Fig. 86: Structural model and illustration of the donation/backdonation effect. a) Side view of the incommensurate monolayer structure (“C” and “D” in the phase diagram, coverage 1 ML). b) Side and perspective view of the commensurate LT structure (“A”). Molecular orbitals (HOMO-1 and LUMO) are drawn in red and green, respectively.

The donation/backdonation effect is also illustrated in Figure 86. Electron donation to the substrate just below the molecules (yellow area) displaces Ag electrons to the vicinity (blue). Backdonation to unoccupied orbitals of the molecule cannot completely compensate for this effect. Therefore neighbouring molecules – if they are identically oriented in “tin-down” position and located close to each other as is the case at high coverages (Figure 86a) – compete for the donation/backdonation effect which causes repulsion between the molecules. At lower coverages, the repulsion is reduced by the mixed “tin-up”/“tin-down”-orientation, but at room temperature (disordered, gas-like phase) it still remains dominant. Only upon cooling does the influence of the substrate overcome the repulsion, and an ordered structure is formed (Figure 86b).
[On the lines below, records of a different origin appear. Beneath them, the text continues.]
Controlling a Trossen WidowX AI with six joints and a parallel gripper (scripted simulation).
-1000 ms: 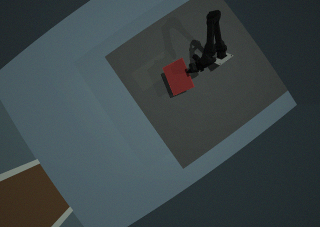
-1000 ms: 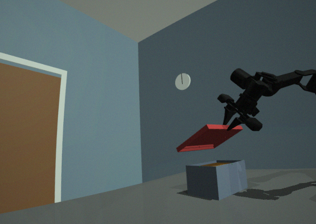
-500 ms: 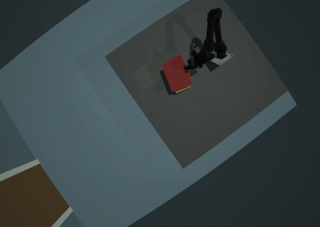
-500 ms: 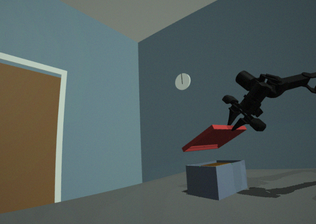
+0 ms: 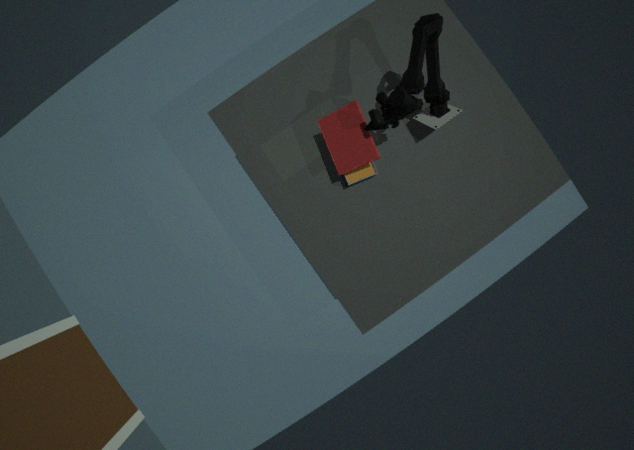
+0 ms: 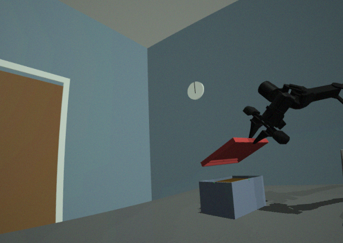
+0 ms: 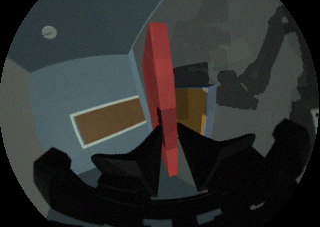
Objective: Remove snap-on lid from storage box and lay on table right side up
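Now: the lid 7 cm ahead of my gripper tip, 2 cm to the right of it and 3 cm below it. The rest, counted from my gripper tip: blue-grey storage box (7 cm ahead, 5 cm to the left, 18 cm below).
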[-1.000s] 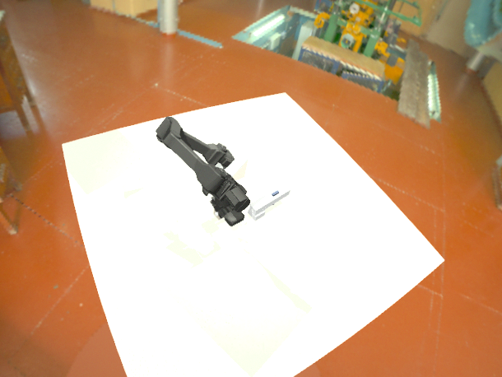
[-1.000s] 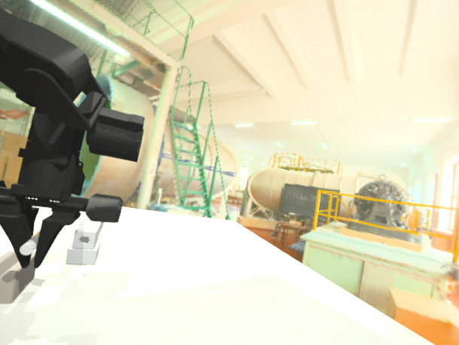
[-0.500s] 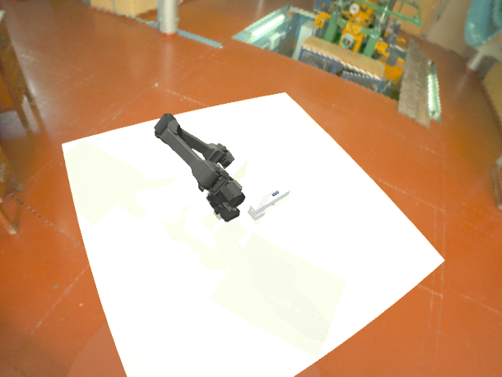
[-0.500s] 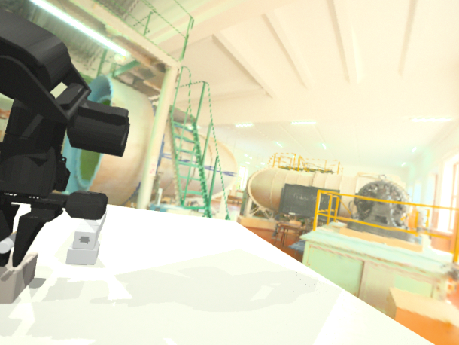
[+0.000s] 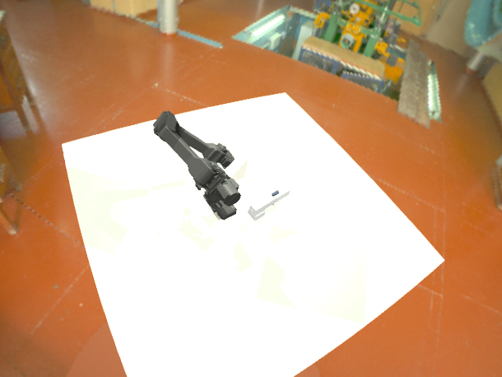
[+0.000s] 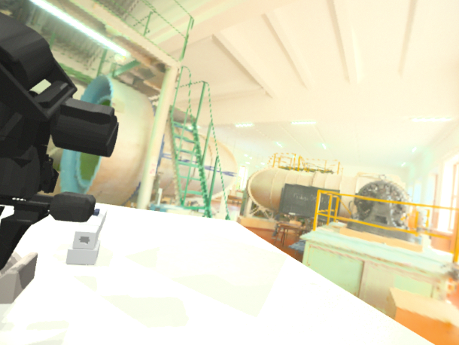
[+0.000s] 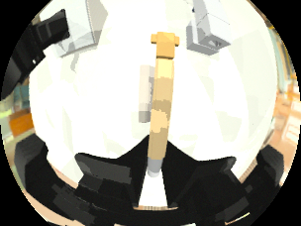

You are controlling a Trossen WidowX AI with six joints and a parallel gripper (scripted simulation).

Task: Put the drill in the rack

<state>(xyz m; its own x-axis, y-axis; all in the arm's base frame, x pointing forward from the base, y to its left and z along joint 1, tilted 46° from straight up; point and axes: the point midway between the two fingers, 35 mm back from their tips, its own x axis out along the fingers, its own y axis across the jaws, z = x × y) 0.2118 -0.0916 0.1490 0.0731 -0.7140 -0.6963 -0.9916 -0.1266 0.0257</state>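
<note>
Right now the drill is 40 mm to the left of my gripper tip and 40 mm above it. Also, from my gripper tip: small blue key: 250 mm to the left, 50 mm ahead; grey slotted rack: 50 mm to the left, 30 mm below, 10 mm behind; pale grey drill block: 220 mm to the left, 50 mm ahead.
</note>
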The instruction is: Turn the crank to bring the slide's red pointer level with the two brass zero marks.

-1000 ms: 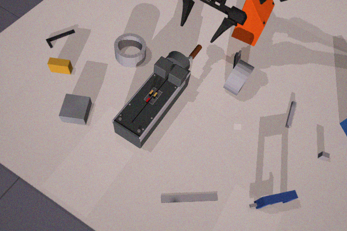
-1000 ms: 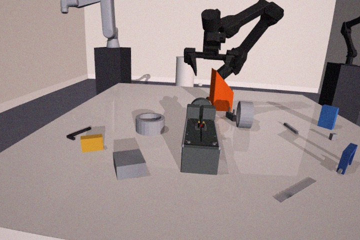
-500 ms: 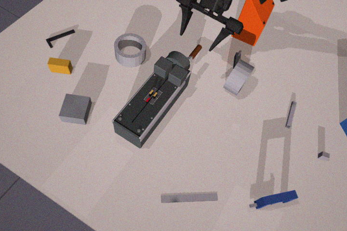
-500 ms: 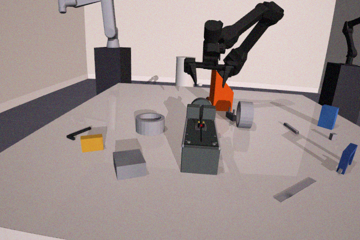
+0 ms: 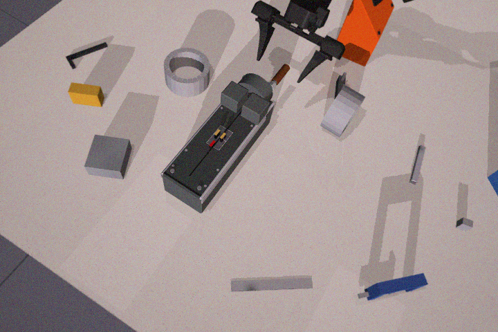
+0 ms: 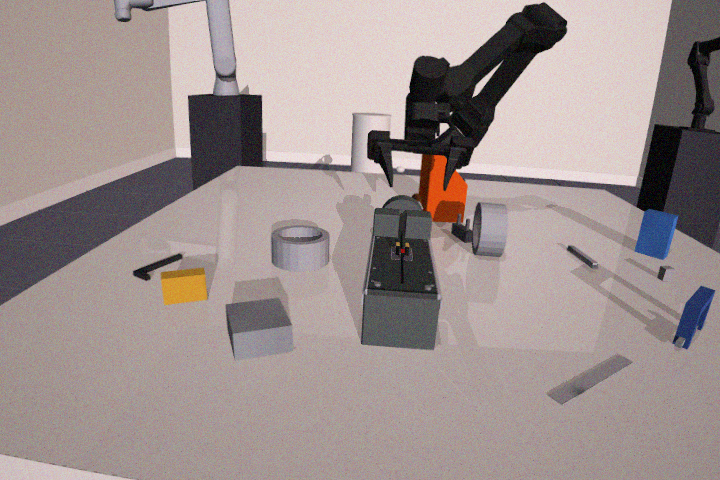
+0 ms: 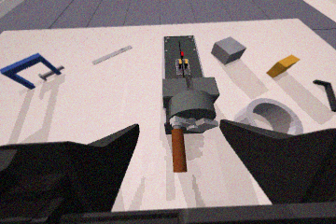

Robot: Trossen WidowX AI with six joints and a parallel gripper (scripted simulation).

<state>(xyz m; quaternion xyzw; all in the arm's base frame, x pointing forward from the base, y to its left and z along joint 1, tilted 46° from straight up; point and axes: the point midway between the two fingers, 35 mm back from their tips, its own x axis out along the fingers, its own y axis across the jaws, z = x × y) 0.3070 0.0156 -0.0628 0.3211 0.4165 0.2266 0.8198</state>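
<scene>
My gripper tip is 20 mm past the crank handle and 30 mm above it. Round my gripper tip: grey strip (310 mm ahead, 230 mm to the left, 130 mm below); red pointer (190 mm ahead, 10 mm to the right, 50 mm below); grey cube (310 mm ahead, 170 mm to the right, 120 mm below).
</scene>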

Intermolecular repulsion in ordered organic overlayers is reported for the first time. It leads to a novel growth mode based on a homogeneous filling of surface terraces and results in large domain sizes. Just by tuning the temperature, the system can be switched from repulsive to attractive intermolecular interaction and back.


Principal publication and authors

C. Stadler (a), S. Hansen (a), I. Kröger (a), C. Kumpf (a,b) and E. Umbach (a,c), Nature Physics 5, 153 (2009), DOI: 10.1038/nphys1176.
(a) Universität Würzburg, Experimentelle Physik II, Am Hubland, Würzburg (Germany)
(b) present address: Forschungszentrum Jülich GmbH, Jülich (Germany)
(c) present address: Forschungszentrum Karlsruhe GmbH, Karlsruhe (Germany)


[1] C. Stadler, S. Hansen, F. Pollinger, C. Kumpf, E. Umbach, T.-L. Lee, and J. Zegenhagen, Phys. Rev. B 74, 035404 (2006).